## PROBLEM DETAILS:
Please copy every line from the records below that contains the string "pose".

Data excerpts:
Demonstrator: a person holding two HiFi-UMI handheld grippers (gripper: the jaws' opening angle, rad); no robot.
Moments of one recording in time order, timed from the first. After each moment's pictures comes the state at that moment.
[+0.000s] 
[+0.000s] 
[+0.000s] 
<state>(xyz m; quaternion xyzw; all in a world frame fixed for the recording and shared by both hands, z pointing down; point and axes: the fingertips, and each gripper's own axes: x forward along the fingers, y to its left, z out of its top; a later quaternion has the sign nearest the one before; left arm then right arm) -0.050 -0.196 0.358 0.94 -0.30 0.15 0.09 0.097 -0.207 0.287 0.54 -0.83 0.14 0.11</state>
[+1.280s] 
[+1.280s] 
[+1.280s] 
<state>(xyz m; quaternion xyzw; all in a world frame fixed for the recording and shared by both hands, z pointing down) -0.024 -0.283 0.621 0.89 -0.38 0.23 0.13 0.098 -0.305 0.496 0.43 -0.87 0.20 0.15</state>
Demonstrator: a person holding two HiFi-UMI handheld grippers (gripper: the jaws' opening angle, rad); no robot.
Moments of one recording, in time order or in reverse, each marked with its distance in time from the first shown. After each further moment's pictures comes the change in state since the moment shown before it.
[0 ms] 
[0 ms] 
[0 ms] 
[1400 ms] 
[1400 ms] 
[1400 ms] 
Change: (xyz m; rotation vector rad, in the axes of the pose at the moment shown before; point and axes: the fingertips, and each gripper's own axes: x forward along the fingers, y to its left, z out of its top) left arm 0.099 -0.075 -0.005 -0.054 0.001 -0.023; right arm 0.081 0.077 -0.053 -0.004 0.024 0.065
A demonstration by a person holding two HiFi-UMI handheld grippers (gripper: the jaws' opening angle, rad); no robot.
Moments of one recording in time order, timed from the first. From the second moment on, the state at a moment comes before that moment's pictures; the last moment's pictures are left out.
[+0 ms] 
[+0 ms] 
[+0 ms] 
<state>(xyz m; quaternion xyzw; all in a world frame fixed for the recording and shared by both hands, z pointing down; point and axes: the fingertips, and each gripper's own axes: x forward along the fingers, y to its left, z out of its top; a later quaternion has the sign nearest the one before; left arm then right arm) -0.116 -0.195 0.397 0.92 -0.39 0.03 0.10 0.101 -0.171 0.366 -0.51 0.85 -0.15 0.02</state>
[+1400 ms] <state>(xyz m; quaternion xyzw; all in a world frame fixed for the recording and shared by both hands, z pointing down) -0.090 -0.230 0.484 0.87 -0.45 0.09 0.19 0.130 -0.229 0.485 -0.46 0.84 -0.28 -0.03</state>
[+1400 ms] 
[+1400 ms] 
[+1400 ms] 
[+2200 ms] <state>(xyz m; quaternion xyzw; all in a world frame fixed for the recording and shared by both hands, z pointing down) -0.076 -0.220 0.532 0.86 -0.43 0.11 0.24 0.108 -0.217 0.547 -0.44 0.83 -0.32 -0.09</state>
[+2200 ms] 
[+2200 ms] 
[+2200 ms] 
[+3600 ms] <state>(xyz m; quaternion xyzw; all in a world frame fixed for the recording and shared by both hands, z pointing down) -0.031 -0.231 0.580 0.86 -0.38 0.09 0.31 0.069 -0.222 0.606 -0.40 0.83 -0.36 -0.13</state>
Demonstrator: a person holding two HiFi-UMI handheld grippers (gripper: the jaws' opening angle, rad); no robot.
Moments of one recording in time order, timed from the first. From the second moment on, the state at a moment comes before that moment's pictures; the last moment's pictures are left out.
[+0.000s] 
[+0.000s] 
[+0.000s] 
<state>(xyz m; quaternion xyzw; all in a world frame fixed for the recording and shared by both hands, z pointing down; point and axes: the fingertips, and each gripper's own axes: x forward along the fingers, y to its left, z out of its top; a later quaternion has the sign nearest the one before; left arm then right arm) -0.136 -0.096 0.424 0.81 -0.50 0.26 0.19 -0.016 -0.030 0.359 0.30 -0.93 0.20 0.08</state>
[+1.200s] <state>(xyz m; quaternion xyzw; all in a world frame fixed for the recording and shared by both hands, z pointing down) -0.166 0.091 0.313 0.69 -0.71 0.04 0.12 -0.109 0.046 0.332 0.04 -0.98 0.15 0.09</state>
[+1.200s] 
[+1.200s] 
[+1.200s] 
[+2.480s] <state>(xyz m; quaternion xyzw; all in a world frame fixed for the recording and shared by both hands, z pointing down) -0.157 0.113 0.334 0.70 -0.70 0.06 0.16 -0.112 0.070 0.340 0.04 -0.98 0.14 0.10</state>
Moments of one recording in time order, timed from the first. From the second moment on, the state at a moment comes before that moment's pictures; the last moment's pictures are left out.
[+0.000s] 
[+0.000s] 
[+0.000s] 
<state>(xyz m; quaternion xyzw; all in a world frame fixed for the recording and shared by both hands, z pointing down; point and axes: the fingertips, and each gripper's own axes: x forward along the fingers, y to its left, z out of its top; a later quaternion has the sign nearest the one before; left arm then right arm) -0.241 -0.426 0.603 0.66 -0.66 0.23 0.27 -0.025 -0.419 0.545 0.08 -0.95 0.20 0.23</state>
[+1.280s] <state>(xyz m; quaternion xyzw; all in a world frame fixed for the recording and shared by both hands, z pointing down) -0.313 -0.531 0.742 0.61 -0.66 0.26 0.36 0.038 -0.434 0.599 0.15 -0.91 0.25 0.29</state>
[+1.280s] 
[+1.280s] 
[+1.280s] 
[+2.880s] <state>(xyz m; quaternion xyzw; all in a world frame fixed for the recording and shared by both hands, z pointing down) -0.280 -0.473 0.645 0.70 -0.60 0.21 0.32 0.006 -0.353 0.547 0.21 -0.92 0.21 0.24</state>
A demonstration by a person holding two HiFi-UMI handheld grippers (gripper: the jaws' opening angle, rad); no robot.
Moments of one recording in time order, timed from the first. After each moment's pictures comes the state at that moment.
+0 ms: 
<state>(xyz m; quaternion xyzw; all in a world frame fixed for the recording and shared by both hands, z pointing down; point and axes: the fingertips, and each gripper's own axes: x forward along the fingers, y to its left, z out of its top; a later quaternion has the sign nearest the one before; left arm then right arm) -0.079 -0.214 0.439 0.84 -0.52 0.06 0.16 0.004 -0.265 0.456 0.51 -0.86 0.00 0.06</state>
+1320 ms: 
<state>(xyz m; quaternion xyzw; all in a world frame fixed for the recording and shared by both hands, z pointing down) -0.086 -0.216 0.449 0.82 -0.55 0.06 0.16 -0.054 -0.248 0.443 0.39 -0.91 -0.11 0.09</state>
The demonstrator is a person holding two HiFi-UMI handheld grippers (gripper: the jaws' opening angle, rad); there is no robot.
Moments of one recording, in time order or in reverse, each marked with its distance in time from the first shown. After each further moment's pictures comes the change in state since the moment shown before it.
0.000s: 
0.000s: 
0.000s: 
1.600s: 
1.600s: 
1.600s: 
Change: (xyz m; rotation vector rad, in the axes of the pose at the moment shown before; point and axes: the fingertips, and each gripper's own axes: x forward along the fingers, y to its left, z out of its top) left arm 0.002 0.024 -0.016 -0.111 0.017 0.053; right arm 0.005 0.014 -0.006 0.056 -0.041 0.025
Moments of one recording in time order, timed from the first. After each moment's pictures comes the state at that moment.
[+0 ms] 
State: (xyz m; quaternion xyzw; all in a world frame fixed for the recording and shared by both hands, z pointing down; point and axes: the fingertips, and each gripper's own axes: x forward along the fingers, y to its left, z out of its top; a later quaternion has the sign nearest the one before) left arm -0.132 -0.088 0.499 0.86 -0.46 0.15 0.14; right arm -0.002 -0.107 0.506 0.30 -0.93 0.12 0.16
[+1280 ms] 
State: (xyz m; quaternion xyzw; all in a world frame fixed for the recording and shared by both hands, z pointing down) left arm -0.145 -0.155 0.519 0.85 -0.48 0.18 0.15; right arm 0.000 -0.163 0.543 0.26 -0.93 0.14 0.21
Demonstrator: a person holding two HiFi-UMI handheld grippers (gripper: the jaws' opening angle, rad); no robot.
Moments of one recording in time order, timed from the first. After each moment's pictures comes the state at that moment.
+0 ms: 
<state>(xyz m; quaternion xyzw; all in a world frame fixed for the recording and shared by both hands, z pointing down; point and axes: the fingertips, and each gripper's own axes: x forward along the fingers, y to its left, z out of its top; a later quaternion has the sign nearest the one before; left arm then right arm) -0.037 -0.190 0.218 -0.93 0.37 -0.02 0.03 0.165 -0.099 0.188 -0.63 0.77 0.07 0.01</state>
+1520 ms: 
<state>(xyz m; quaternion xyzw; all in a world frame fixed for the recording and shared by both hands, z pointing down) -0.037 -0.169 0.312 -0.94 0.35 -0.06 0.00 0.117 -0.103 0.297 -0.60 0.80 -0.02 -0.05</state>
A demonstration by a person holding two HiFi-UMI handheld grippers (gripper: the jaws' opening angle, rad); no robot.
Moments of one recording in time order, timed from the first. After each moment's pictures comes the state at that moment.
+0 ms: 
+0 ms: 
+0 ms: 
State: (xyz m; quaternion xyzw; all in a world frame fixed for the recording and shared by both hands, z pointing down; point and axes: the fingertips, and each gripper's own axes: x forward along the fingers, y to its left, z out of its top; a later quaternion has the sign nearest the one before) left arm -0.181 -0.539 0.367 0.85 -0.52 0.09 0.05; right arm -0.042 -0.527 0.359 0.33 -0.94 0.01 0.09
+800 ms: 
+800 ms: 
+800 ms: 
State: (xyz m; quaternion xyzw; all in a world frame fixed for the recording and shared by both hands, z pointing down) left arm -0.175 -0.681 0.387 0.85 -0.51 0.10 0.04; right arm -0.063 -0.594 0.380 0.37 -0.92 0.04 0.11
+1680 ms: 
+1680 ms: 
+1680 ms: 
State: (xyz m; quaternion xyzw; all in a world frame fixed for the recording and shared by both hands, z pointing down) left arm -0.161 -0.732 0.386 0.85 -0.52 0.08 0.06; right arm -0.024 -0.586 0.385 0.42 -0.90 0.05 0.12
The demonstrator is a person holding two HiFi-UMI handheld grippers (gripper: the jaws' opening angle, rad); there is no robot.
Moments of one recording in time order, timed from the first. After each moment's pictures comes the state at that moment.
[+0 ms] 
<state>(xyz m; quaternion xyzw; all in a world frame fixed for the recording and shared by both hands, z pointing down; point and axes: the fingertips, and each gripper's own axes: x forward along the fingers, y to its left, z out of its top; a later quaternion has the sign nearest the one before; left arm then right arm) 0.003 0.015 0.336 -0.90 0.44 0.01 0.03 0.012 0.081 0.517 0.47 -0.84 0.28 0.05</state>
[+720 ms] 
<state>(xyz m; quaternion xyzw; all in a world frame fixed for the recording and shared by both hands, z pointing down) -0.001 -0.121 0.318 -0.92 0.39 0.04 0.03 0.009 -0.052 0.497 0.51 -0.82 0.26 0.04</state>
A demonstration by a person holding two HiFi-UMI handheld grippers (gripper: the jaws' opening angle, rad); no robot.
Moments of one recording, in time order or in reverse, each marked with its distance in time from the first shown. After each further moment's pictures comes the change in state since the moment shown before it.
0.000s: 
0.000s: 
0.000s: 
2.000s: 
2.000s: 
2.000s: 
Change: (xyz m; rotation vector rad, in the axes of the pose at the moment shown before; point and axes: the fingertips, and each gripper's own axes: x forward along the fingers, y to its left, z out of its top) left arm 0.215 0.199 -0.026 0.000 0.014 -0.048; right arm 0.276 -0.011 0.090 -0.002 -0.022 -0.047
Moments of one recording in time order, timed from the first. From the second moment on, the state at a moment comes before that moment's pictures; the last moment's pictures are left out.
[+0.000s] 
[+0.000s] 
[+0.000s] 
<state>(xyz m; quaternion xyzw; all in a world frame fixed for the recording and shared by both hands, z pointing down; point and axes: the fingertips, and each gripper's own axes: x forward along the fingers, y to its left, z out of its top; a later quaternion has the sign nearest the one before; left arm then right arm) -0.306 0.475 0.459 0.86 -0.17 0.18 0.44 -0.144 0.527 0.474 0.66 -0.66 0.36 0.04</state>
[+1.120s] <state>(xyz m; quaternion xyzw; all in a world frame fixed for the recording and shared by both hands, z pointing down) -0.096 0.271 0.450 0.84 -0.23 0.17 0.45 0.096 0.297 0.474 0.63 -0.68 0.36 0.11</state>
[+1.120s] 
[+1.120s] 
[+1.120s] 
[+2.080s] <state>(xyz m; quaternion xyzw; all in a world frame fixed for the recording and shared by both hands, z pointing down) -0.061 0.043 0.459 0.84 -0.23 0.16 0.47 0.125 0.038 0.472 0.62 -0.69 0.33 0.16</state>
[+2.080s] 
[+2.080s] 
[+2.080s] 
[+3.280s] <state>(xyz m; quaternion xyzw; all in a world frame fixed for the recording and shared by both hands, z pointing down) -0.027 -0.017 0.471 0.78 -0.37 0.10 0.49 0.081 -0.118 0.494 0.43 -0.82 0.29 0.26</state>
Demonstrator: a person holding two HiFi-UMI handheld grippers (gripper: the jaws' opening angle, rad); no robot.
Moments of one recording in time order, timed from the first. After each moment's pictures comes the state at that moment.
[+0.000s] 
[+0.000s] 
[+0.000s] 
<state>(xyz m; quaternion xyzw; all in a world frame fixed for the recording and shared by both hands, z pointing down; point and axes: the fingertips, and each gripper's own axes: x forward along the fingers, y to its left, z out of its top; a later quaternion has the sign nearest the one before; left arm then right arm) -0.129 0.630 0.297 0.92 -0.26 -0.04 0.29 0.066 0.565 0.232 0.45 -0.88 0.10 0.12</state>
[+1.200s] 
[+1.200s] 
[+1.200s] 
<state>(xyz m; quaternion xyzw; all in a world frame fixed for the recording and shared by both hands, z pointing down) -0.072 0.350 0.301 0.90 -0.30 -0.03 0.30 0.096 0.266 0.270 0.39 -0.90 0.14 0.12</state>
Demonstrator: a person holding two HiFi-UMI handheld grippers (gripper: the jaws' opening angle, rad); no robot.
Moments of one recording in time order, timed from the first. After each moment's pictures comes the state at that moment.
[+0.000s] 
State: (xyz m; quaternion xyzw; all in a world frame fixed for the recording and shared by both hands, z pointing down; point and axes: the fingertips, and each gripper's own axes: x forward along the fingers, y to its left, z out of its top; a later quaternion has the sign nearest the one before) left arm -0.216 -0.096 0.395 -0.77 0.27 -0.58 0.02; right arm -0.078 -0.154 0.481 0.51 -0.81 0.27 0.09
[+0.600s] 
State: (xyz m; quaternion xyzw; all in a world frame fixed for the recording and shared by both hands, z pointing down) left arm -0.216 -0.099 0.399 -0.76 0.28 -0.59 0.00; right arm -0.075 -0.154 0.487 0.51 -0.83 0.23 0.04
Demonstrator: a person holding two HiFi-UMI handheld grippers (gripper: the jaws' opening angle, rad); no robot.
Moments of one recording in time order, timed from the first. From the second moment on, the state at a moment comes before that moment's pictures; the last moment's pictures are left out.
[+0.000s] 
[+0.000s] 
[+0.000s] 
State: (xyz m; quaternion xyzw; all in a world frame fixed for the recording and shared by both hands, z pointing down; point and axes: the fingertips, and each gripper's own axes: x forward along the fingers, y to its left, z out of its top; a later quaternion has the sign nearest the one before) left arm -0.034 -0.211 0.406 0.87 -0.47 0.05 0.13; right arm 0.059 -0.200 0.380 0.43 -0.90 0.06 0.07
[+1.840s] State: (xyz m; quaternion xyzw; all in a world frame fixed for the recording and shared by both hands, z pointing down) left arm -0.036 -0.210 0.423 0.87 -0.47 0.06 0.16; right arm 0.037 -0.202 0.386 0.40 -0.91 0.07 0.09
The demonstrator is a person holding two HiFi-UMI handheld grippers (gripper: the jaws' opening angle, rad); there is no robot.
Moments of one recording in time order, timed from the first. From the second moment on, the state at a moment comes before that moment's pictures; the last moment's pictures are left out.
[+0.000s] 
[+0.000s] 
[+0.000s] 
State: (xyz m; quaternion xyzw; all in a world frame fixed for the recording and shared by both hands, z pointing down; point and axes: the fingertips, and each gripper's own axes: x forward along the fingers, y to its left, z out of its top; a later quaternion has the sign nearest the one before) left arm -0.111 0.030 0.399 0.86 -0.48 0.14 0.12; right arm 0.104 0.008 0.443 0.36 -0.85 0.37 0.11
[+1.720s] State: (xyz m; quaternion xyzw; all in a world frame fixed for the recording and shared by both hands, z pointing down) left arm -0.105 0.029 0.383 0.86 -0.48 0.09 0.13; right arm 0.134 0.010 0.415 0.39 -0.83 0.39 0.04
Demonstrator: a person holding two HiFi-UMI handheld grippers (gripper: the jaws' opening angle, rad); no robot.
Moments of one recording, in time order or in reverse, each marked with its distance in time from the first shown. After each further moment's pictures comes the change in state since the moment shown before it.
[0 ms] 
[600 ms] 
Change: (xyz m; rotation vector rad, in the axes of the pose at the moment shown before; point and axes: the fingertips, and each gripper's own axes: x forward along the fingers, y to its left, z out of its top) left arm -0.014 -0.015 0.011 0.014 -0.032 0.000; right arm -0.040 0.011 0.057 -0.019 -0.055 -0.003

## TASK ANSWER:
Change: (xyz m; rotation vector rad, in the axes of the pose at the moment shown before; point and axes: the fingertips, and each gripper's own axes: x forward along the fingers, y to its left, z out of its top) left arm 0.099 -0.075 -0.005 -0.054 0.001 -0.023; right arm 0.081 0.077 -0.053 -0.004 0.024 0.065
Change: (xyz m; rotation vector rad, in the axes of the pose at the moment shown before; point and axes: the fingertips, and each gripper's own axes: x forward along the fingers, y to its left, z out of its top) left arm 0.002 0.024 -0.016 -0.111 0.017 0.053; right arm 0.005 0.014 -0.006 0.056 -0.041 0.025
Change: (xyz m; rotation vector rad, in the axes of the pose at the moment shown before; point and axes: the fingertips, and each gripper's own axes: x forward along the fingers, y to its left, z out of its top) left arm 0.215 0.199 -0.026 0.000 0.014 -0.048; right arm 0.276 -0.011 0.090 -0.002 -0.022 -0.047
Change: (xyz m; rotation vector rad, in the axes of the pose at the moment shown before; point and axes: the fingertips, and each gripper's own axes: x forward along the fingers, y to its left, z out of its top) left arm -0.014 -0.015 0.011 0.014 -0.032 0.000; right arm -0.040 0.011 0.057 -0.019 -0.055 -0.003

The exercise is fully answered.